* [What needs to be done]: A word-for-word copy of the entries below is required.
Working data: Begin
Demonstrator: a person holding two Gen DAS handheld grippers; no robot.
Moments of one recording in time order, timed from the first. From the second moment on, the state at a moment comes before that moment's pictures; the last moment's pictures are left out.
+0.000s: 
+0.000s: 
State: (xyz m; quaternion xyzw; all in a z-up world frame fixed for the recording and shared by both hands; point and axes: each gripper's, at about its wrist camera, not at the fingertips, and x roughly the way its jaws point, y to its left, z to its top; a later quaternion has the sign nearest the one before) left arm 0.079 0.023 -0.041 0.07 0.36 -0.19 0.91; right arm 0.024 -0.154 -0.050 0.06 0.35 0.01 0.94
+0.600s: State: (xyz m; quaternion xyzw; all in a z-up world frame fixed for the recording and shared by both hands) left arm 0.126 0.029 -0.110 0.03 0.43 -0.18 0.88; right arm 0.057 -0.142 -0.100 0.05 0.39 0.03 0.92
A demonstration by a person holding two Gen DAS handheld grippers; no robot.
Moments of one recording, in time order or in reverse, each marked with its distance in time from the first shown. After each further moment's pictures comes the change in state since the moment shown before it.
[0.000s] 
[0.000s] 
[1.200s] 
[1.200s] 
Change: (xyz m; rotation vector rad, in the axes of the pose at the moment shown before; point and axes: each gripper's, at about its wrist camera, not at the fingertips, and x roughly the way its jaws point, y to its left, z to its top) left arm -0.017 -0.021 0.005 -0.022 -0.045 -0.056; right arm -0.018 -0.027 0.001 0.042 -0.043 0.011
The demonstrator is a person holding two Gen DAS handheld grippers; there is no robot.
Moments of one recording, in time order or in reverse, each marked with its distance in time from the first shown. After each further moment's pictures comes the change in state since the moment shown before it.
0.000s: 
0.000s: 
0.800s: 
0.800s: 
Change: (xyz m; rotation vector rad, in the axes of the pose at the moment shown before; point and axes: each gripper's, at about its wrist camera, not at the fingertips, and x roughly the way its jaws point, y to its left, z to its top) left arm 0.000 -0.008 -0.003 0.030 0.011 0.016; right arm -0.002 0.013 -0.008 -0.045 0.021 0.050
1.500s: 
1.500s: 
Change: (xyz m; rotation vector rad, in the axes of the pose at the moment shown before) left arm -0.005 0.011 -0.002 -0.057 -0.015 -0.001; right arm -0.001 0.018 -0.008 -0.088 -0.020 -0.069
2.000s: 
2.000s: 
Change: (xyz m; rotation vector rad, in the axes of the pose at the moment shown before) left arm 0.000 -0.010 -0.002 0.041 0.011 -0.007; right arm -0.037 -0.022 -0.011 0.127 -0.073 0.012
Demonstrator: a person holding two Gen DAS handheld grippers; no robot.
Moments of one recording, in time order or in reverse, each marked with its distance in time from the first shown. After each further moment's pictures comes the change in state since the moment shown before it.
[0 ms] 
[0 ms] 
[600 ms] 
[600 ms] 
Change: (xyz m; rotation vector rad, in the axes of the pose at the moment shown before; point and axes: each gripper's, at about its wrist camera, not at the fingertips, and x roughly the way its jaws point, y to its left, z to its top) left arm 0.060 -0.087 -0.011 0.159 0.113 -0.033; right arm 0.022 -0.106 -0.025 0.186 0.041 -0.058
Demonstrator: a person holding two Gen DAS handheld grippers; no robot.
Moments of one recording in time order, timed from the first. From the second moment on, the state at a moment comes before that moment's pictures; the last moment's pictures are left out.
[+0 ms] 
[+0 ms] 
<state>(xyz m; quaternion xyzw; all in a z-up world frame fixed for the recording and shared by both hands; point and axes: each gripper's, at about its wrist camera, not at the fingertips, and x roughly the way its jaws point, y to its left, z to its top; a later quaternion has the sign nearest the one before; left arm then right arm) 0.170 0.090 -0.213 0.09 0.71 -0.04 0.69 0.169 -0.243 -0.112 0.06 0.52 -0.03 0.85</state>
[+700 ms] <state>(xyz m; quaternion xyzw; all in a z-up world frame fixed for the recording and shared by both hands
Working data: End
* [Task solution]:
Demonstrator: a person holding two Gen DAS handheld grippers; no robot.
Moments of one recording in time order, timed from the first. From the second moment on, the state at a moment comes before that moment's pictures; the last moment's pictures are left out.
+0.000s: 
+0.000s: 
State: (xyz m; quaternion xyzw; all in a z-up world frame fixed for the recording and shared by both hands; point and axes: each gripper's, at about its wrist camera, not at the fingertips, and x roughly the way its jaws point, y to its left, z to its top; a later quaternion has the sign nearest the one before) left arm 0.079 0.023 -0.041 0.07 0.36 -0.19 0.91; right arm 0.024 -0.154 -0.050 0.06 0.35 0.01 0.94
+0.600s: State: (xyz m; quaternion xyzw; all in a z-up world frame fixed for the recording and shared by both hands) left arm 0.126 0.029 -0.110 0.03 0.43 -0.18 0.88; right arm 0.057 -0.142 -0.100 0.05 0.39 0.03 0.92
A demonstration by a person holding two Gen DAS handheld grippers; no robot.
Moments of one recording, in time order or in reverse, each marked with its distance in time from the first shown. After each further moment's pictures comes the change in state since the moment shown before it.
[0.000s] 
[0.000s] 
[1.200s] 
[1.200s] 
Change: (xyz m; rotation vector rad, in the axes of the pose at the moment shown before; point and axes: each gripper's, at about its wrist camera, not at the fingertips, and x roughly the way its jaws point, y to its left, z to its top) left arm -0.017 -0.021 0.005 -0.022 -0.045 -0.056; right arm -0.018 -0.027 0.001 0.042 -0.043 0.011
The demonstrator is a person holding two Gen DAS handheld grippers; there is no robot.
Moments of one recording, in time order or in reverse, each marked with its distance in time from the first shown. After each further moment's pictures comes the change in state since the moment shown before it.
0.000s: 
0.000s: 
0.800s: 
0.800s: 
Change: (xyz m; rotation vector rad, in the axes of the pose at the moment shown before; point and axes: each gripper's, at about its wrist camera, not at the fingertips, and x roughly the way its jaws point, y to its left, z to its top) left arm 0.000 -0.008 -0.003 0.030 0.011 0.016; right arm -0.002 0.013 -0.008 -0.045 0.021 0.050
1.500s: 
1.500s: 
Change: (xyz m; rotation vector rad, in the axes of the pose at the moment shown before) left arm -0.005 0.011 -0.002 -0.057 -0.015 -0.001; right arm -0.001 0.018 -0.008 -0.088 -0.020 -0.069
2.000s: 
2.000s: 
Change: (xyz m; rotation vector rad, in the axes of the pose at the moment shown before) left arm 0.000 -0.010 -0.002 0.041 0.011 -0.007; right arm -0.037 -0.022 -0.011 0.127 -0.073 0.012
Demonstrator: a person holding two Gen DAS handheld grippers; no robot.
Moments of one recording, in time order or in reverse, each marked with its distance in time from the first shown. After each further moment's pictures comes the change in state since the moment shown before it.
[0 ms] 
[0 ms] 
[600 ms] 
[600 ms] 
Change: (xyz m; rotation vector rad, in the axes of the pose at the moment shown before; point and axes: each gripper's, at about its wrist camera, not at the fingertips, and x roughly the way its jaws point, y to its left, z to its top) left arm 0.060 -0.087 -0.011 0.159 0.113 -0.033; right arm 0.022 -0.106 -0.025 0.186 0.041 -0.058
Demonstrator: a person holding two Gen DAS handheld grippers; no robot.
Moments of one recording in time order, timed from the first. From the second moment on, the state at a moment comes before that moment's pictures; the last moment's pictures are left out.
[+0 ms] 
[+0 ms] 
<state>(xyz m; quaternion xyzw; all in a z-up world frame fixed for the recording and shared by both hands; point and axes: each gripper's, at about its wrist camera, not at the fingertips, and x roughly the way its jaws point, y to its left, z to its top; a later quaternion has the sign nearest the one before; left arm then right arm) 0.170 0.090 -0.213 0.09 0.71 -0.04 0.69 0.169 -0.243 -0.112 0.06 0.52 -0.03 0.85</state>
[+700 ms] <state>(xyz m; quaternion xyzw; all in a z-up world frame fixed for the recording and shared by both hands

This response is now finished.